» YOUR INSTRUCTIONS
Nothing but the lines from the one showing "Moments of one" through the final line of the data below belongs in the answer, duplicated exactly and without pictures.

» INPUT DATA
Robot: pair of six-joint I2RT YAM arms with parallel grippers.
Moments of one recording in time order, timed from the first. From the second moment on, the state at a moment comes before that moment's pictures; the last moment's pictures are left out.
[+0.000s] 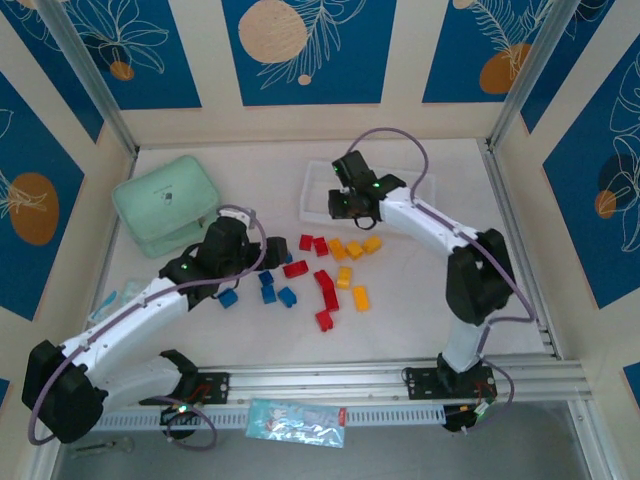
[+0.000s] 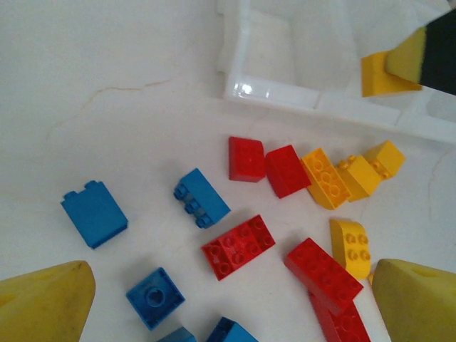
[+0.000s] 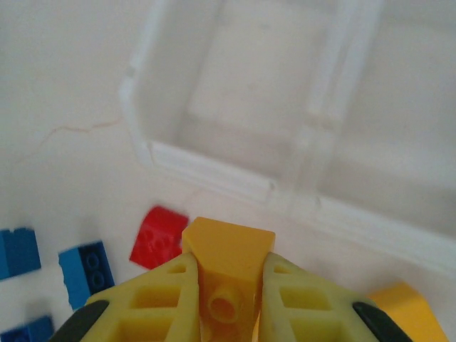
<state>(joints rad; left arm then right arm) -0.60 1.07 0.79 -0.39 -0.08 -0.55 0.57 1.83 1.52 -0.65 0.06 0.43</state>
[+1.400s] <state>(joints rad) -0.57 1.04 0.74 -0.39 0.14 -0.60 0.58 1.56 1.21 -0.70 0.00 0.41</state>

» RESPONSE TO THE EXERCISE
Moments of one recording in time order, timed from the first. From the second moment on, the state at a moment comes before that moment's pictures; the last moment's pictures are left out.
[+0.000s] 
[+0.000s] 
[+0.000s] 
<state>(joints rad; left arm then right arm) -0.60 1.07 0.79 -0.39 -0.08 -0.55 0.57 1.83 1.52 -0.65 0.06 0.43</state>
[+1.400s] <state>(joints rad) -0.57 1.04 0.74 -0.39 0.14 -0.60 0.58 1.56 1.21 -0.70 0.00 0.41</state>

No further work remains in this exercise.